**What is being asked:**
Every entry should be transcribed word for word, so that nothing is missing.
⁂
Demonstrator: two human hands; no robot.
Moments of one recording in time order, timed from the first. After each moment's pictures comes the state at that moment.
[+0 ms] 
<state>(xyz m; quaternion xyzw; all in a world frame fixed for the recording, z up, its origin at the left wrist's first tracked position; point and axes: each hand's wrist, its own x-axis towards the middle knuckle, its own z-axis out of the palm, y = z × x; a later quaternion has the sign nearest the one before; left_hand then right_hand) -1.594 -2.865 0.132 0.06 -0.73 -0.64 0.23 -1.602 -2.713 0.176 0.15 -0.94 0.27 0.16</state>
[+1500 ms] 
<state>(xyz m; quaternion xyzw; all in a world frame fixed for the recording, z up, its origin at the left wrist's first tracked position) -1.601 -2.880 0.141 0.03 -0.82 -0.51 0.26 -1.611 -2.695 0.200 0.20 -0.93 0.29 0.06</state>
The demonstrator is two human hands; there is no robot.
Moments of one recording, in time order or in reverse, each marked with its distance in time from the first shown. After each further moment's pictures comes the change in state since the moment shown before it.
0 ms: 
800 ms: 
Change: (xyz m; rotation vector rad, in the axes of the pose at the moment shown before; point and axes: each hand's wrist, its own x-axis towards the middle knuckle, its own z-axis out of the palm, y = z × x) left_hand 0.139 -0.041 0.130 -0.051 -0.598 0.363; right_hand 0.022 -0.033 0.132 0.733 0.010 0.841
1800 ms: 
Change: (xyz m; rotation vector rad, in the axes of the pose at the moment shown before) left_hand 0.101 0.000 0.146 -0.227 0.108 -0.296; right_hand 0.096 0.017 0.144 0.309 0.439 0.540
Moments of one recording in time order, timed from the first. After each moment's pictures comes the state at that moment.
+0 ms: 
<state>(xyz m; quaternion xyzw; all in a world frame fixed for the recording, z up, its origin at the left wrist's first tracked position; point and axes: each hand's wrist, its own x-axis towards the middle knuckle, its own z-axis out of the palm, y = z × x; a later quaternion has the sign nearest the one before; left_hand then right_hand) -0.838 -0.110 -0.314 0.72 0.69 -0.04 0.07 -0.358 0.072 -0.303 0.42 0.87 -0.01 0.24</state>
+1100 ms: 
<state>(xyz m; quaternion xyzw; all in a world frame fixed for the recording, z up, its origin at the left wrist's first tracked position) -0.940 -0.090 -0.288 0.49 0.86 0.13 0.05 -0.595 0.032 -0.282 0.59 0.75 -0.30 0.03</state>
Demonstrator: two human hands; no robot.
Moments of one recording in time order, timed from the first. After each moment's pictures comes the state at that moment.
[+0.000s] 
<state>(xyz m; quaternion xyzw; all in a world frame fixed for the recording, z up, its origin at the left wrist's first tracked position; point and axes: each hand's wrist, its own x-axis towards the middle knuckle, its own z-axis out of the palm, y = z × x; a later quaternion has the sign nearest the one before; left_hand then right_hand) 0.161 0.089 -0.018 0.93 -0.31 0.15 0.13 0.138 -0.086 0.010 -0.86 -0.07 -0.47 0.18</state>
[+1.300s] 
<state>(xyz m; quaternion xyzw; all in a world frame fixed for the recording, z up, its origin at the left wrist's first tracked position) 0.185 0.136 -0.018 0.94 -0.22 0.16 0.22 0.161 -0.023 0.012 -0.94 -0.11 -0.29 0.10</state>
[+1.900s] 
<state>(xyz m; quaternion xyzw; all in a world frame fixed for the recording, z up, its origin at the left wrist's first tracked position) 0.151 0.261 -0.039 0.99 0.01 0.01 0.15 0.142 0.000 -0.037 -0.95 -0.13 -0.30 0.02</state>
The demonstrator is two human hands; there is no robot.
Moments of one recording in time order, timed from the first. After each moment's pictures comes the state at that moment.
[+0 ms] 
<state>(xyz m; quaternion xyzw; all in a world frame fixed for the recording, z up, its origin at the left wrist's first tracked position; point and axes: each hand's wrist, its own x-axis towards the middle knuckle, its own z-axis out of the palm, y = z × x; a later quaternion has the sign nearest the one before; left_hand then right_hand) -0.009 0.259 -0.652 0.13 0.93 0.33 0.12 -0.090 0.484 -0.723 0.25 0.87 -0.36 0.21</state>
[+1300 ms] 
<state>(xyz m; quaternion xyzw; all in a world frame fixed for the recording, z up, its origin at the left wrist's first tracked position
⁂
**Task solution:**
Demonstrator: two human hands; no robot.
Moments of one recording in time order, timed from the first. After each moment's pictures comes the state at that moment.
[+0 ms] 
<state>(xyz m; quaternion xyzw; all in a world frame fixed for the recording, z up, its origin at the left wrist's first tracked position; point and axes: each hand's wrist, its own x-axis towards the middle knuckle, its own z-axis out of the palm, y = z × x; a later quaternion has the sign nearest the one before; left_hand then right_hand) -1.594 -2.865 0.132 0.06 -0.73 -0.64 0.23 -1.602 -2.713 0.176 0.15 -0.94 0.27 0.16</state>
[+1500 ms] 
<state>(xyz m; quaternion xyzw; all in a world frame fixed for the recording, z up, its origin at the left wrist's first tracked position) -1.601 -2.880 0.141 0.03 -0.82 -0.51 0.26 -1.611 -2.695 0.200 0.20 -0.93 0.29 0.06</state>
The demonstrator is two human hands; there is no robot.
Moments of one recording, in time order or in reverse, each marked with its distance in time from the first shown. After each further moment's pictures comes the change in state since the moment shown before it.
0 ms: 
800 ms: 
Change: (xyz m; rotation vector rad, in the axes of the pose at the moment shown before; point and axes: each hand's wrist, its own x-axis towards the middle knuckle, its own z-axis out of the palm, y = z × x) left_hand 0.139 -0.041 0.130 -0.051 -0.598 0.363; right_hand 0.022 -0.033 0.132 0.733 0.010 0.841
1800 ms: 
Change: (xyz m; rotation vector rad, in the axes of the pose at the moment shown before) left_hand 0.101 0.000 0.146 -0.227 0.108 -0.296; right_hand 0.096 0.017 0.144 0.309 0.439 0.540
Moments of one recording in time order, timed from the first. After each moment's pictures comes the state at that moment.
+0 ms: 
<state>(xyz m; quaternion xyzw; all in a world frame fixed for the recording, z up, its origin at the left wrist's first tracked position; point and axes: each hand's wrist, its own x-axis towards the middle knuckle, its own z-axis out of the palm, y = z × x; a later quaternion has the sign nearest the one before; left_hand then right_hand) -0.838 -0.110 -0.314 0.72 0.69 -0.04 0.07 -0.358 0.072 -0.303 0.42 0.87 -0.01 0.24</state>
+1100 ms: 
<state>(xyz m; quaternion xyzw; all in a world frame fixed for the recording, z up, its origin at the left wrist's first tracked position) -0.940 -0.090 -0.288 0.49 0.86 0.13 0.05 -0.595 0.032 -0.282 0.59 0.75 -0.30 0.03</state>
Demonstrator: two human hands; no robot.
Moments of one recording in time order, timed from the first. After each moment's pictures comes the state at that moment.
[+0.000s] 
<state>(xyz m; quaternion xyzw; all in a world frame fixed for the recording, z up, its origin at the left wrist's first tracked position; point and axes: each hand's wrist, its own x-axis towards the middle knuckle, its own z-axis out of the palm, y = z × x; a later quaternion has the sign nearest the one before; left_hand then right_hand) 0.161 0.089 -0.018 0.93 -0.31 0.15 0.13 0.138 -0.086 0.010 -0.86 -0.07 -0.47 0.18</state>
[+1.300s] 
<state>(xyz m; quaternion xyzw; all in a world frame fixed for the recording, z up, its origin at the left wrist's first tracked position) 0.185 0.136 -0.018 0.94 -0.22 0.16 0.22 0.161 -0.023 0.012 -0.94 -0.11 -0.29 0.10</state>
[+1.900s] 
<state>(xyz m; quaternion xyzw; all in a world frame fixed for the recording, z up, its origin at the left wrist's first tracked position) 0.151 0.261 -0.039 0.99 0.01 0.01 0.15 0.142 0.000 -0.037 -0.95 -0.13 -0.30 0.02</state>
The demonstrator is two human hands; there is no robot.
Moments of one recording in time order, timed from the first. After each moment's pictures comes the state at that moment.
[+0 ms] 
<state>(xyz m; quaternion xyzw; all in a world frame fixed for the recording, z up, its origin at the left wrist's first tracked position; point and axes: each hand's wrist, its own x-axis towards the middle knuckle, its own z-axis out of the palm, y = z × x; a later quaternion has the sign nearest the one before; left_hand then right_hand) -0.009 0.259 -0.652 0.13 0.93 0.33 0.12 -0.090 0.484 -0.723 0.25 0.87 -0.36 0.21</state>
[+1300 ms] 
<state>(xyz m; quaternion xyzw; all in a world frame fixed for the recording, z up, its origin at the left wrist's first tracked position

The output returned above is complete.